The city’s fire department released a statement of their own, saying that they received a call from the police to respond to a report of a person who had been pepper-sprayed and arrived to find Nichols handcuffed and slumped against a police car. The emergency responders arrived 15 minutes before the ambulance arrived and were present on the scene for half an hour before the ambulance left with Nichols for the hospital.
Then, on Friday, January 27, video footage of the attack from body-worn and mounted cameras was released to the public, showing five cops beating Nichols as he called for his mother while helpless on the pavement. For an hour, they punched, kicked, and pepper sprayed him.
The footage also shows the officers attempting to manipulate the narrative in real time. They would yell at Nichols to get down while the video showed him already pinned to the ground, or say that he was high or reaching for their guns, neither of which was shown on video. Turner says that this manipulation is not unique: “You’re seeing this more and more. They’re almost acting like the cameras didn’t catch what happens. . . . For this guy to say Tyre reached for his gun, but we didn’t see that, it is dumbfounding.”

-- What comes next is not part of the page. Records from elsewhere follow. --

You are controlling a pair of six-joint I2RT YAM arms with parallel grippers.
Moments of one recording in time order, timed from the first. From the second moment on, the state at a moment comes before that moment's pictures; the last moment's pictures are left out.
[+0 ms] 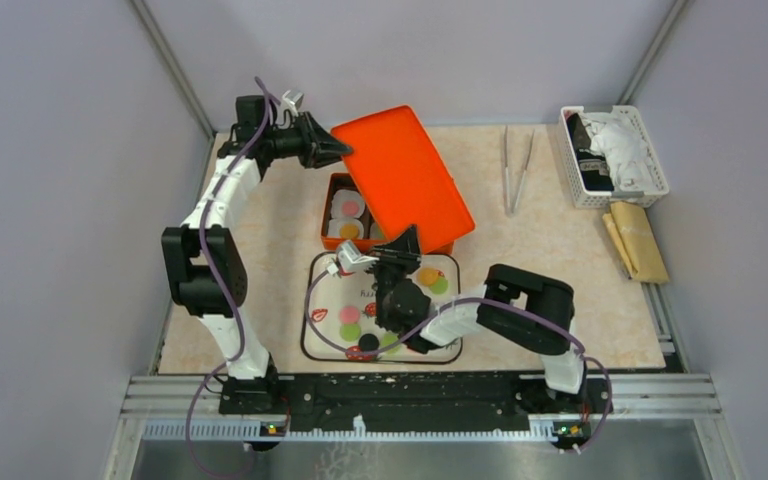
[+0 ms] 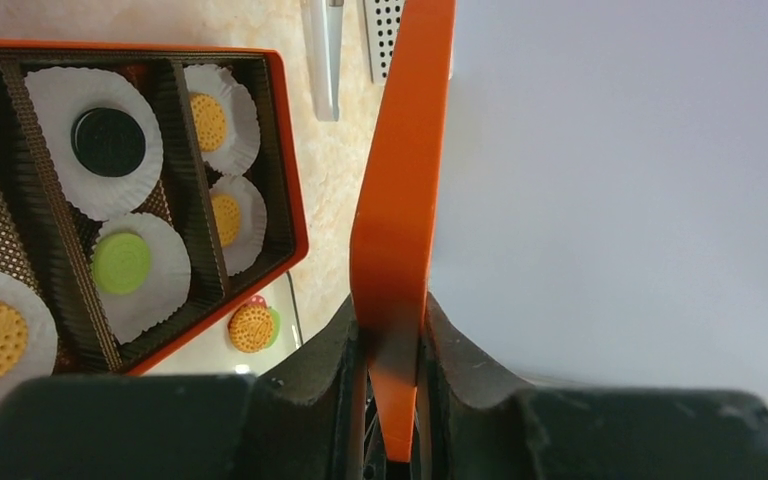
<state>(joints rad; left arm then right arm) -0.04 1.84 1.61 -0.31 1.02 -0.83 1.25 1.98 0.92 1.46 1.25 -1.56</state>
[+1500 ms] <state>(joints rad) 0.08 1.46 1.41 -0.05 0.68 -0.70 0.26 1.65 1.38 0.04 -0.92 0.72</state>
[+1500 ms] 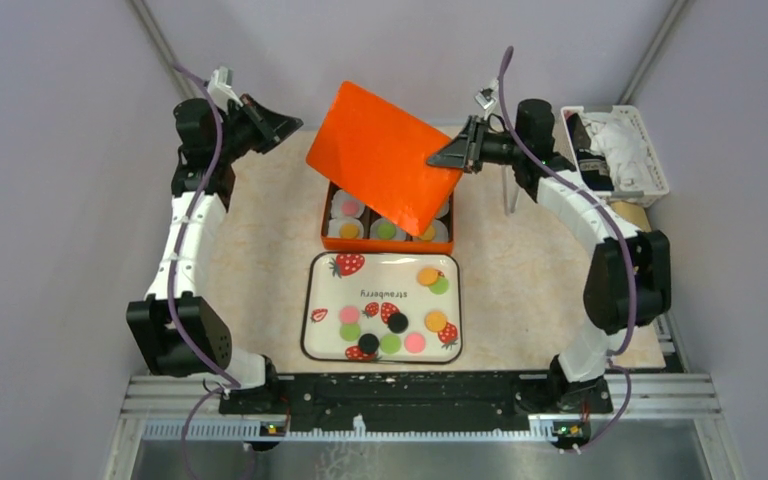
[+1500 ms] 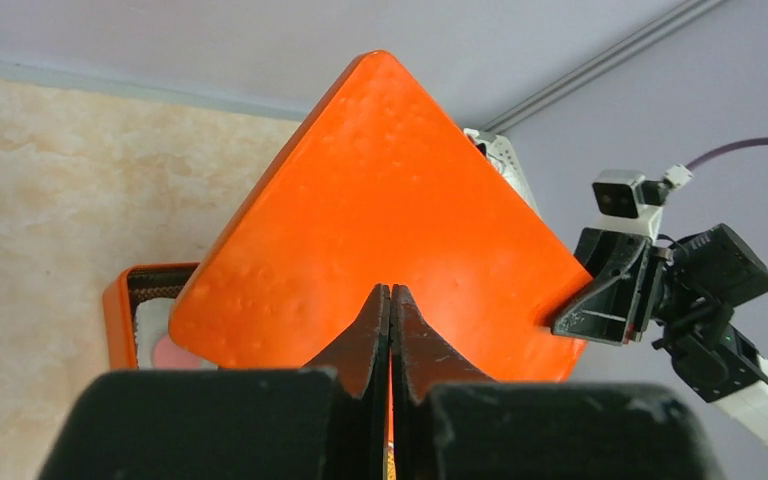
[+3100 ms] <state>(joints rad) 0.08 1.46 1.38 -0.19 0.75 -0.48 0.18 2.15 1.42 1.48 -1.49 2.01</state>
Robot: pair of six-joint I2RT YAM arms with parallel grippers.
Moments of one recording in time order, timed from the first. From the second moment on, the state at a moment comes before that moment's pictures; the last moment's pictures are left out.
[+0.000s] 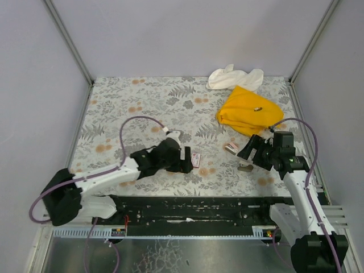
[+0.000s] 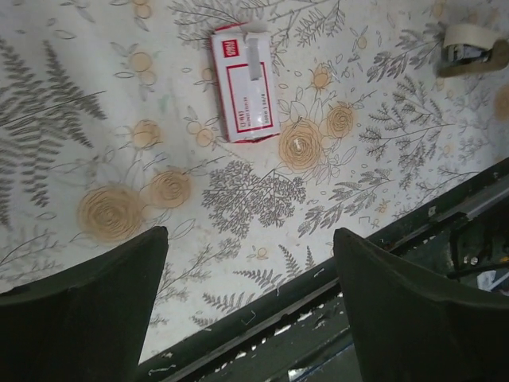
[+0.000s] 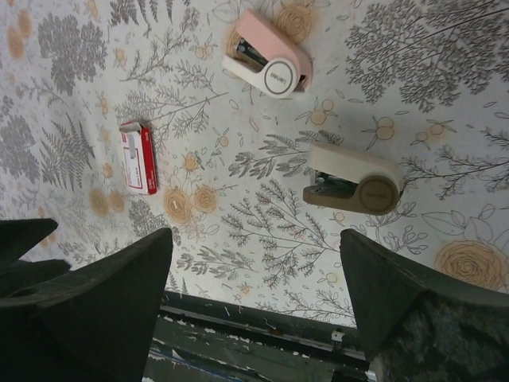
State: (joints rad) left arm -0.90 1.21 0.73 -0.31 -0.06 -0.72; right arm 0.00 0.82 0.63 -0.68 -0.32 0.48
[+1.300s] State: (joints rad) left arm -0.97 1.82 1.04 -0.19 -0.20 -0.60; right arm 0.11 0.90 0.56 -0.53 -0.36 0.50
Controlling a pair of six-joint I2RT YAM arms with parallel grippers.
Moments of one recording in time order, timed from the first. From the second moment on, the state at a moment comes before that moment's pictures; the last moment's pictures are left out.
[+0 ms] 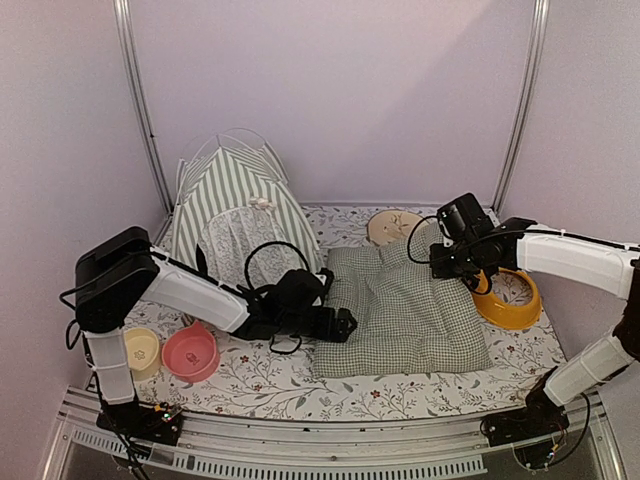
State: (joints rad) left arm -1.02 1.93 0.98 0.24 -0.10 -0.67; right arm 0.60 1.43 1.03 -0.51 0.30 0.42
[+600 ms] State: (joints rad) left arm -1.21 1.93 1.04 0.50 0.05 -0.32; right arm 0.63 1.46 0.98 -0.35 0.04 0.55
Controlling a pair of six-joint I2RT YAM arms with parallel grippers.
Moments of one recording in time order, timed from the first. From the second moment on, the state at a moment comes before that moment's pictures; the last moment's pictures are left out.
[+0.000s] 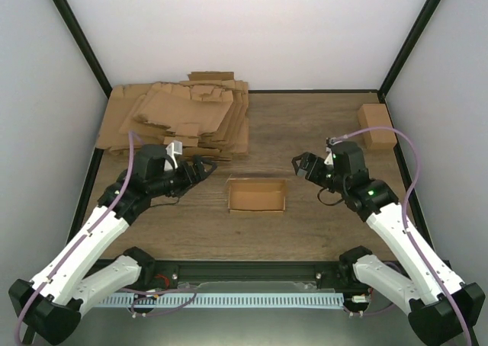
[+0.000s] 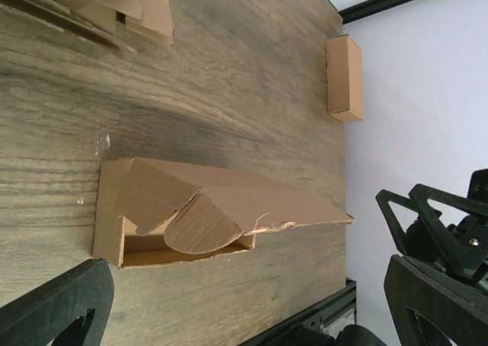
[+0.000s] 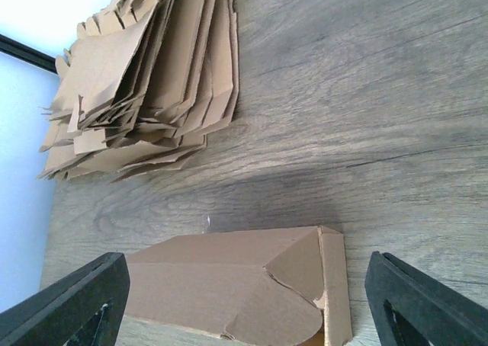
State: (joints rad) left arm -0.52 0.89 0.86 -0.57 0.32 -0.98; right arm 0.41 0.87 0.85 -0.60 -0.13 0.74
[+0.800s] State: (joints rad) left arm -0.52 0.91 0.80 -0.52 0.31 -0.91; right arm 0.41 0.94 0.84 -0.60 -0.10 0.73
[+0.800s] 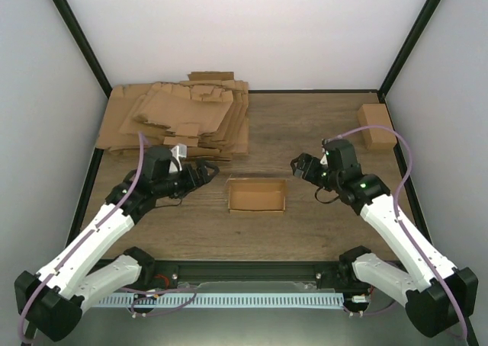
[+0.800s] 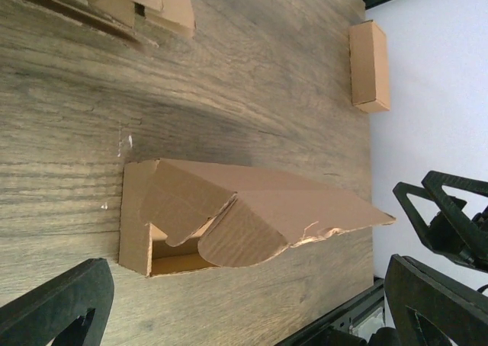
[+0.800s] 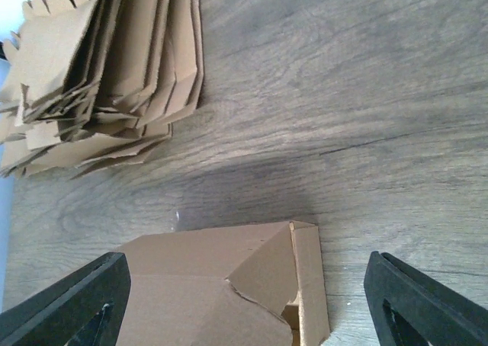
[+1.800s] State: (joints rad) left arm -0.49 1.22 0.75 -0.26 0.44 -0.94; right arm 0.32 1.00 0.80 -0.63 -0.27 0.72
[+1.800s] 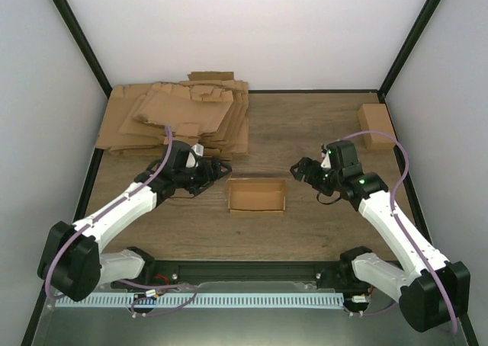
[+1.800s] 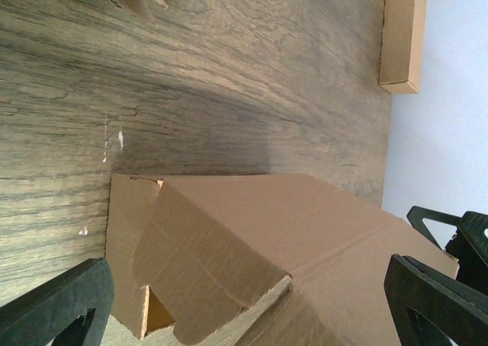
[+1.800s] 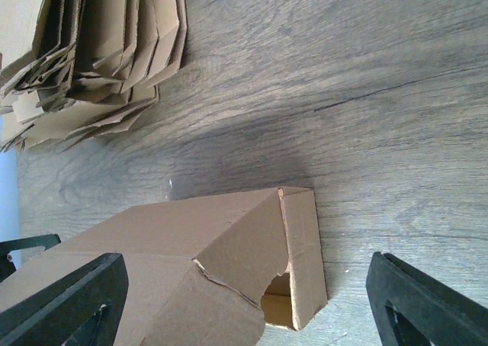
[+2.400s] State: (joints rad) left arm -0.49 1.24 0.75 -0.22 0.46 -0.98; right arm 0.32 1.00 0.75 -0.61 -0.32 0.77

Initially, the five officers who attacked Nichols—all Black men—were fired and charged with second-degree murder, among other charges. However, once the video footage came to light, more people were implicated in the crime. Not only was Nichols attacked by the five officers, but there were other officers and emergency responders present who did not intervene. Memphis Councilor Martavius Jones said, “When everybody saw the video, we see that you have multiple officers just standing around, when Mr. Nichols is in distress, that just paints a totally different picture.”
On January 30, the police department announced that two other officers had also been relieved of duty shortly after the event. Only one, Preston Hemphill—a White officer—was named. The initial five officers and Hemphill had all been part of the Scorpion unit, which targeted violent criminals in high-crime areas. The unit has now been disbanded.
The city’s police chief, Cerelyn Davis, was suspicious of the report as well. She doubted that the events were described truthfully, since the report seemed “a strange summary of what occurred at a traffic stop” and because it was submitted hours after the assault. She began to investigate the event based on her
Nichols’ stepfather, Rodney Wells, had suspicions that there were more people culpable even before the footage was released. “Questions were raised before the video was released,” he said, “I just felt there was more than five officers out there. Now, five were charged with murder because they were the main participants, but there were five or six other officers out there that didn’t do anything to render any aid. They are just as culpable as the officers who threw the blows.”
On the same day, the city’s fire department announced the dismissal of two emergency medical technicians—Robert Long and JaMicheal Sandridge— because they “failed to conduct an adequate patient assessment of Mr. Nichols,” according to a statement from the department. They also dismissed Lieutenant Michelle Whitaker. The same statement said that, for all three, “their actions or inactions on the scene that night do not meet the expectations of the Memphis Fire Department.”
Nichols’ funeral was held Wednesday, February 1. He was honoured as “a good person, a beautiful soul, a son, a father, a brother, a friend, a human being” by Reverend J. Lawrence Turner. One of his friends, Angelina Paxton, remembered him by saying, “This man walked into a room, and everyone loved him.”
However, the funeral was not just a celebration of life. Both Reverend Al Sharpton and U.S. Vice President Kamala Harris gave passionate speeches, calling upon Congress to pass the George Floyd Justice in Policing Act, which would enact broad police reforms such as creating a national registry for police officers who were disciplined for misconduct and banning no-knock warrants.